Dusignathus Temporal range: Miocene to Pliocene, 11.6–3.6 Ma PreꞒ Ꞓ O S D C P T J K Pg N

Scientific classification
- Kingdom: Animalia
- Phylum: Chordata
- Class: Mammalia
- Order: Carnivora
- Parvorder: Pinnipedia
- Family: Odobenidae
- Genus: †Dusignathus Kellogg, 1927
- Type species: Dusignathus santacruzensis
- Species: D. santacruzensis Kellogg, 1927 ; D. seftoni Deméré, 1994 ;

= Dusignathus =

Extinct genus of walruses

Dusignathus is an extinct genus of walrus belonging to the family Odobenidae. The genus name means "jaw of the setting sun," a reference to its occurrence on the west coast of North America. Unlike the modern walrus, which bears tusks only on the upper jaw, Dusignathus possessed enlarged canine tusks on both the upper and lower jaws, a trait shared with its close relative Gomphotaria and characteristic of the subfamily Dusignathinae.

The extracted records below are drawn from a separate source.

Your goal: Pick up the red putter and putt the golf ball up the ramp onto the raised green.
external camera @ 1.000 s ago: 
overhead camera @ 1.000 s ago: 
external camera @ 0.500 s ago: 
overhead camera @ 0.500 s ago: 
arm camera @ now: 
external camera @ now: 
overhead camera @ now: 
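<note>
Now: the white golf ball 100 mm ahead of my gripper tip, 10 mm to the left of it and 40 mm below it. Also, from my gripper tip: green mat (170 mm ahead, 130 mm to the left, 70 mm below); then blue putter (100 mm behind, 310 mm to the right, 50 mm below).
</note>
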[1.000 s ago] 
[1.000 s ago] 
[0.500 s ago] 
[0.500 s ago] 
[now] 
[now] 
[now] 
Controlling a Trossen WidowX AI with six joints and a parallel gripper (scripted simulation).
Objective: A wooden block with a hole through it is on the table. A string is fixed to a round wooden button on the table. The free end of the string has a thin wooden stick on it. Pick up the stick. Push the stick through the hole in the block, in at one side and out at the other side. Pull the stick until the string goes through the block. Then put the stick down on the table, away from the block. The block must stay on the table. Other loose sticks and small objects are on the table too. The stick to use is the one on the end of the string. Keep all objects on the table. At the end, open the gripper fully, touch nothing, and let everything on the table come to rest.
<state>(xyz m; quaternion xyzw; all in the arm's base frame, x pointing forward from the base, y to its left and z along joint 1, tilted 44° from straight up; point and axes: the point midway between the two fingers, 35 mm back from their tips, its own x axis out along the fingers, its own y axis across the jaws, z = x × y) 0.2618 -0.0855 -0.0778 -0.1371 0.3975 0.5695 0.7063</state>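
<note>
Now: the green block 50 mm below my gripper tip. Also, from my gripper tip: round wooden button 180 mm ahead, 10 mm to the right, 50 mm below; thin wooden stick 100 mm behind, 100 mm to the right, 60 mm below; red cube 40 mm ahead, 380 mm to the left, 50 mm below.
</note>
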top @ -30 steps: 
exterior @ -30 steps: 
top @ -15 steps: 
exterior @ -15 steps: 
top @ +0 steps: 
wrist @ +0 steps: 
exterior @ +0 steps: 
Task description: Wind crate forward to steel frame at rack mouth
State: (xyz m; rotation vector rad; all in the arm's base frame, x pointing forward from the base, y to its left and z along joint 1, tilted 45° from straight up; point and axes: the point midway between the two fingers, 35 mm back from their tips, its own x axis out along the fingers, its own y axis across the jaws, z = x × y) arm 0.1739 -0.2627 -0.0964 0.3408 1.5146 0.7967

== Discovery and naming ==
The genus was first described by Remington Kellogg in 1927, based on fossil material from Santa Cruz California. The holotype of the type species, D. santacruzensis, consists of a fragmentary skull and a well-preserved pair of mandibles collected from a cliff near the wharf. The type locality was later clarified to the Purisima Formation by Mitchell (1962).

A second species, D. seftoni, was named by Thomas Deméré in 1994 from specimens recovered during a paleontological mitigation project in southern California, including an immature skull, a large mandible, and several postcranial elements from the Pliocene San Diego Formation.

== Fossil record ==
Fossils of Dusignathus have been found along the West Coast from California to Isla de Cedros in Mexico. D. santacruzensis is represented by eight collections and D. seftoni by three collections in the Paleobiology Database.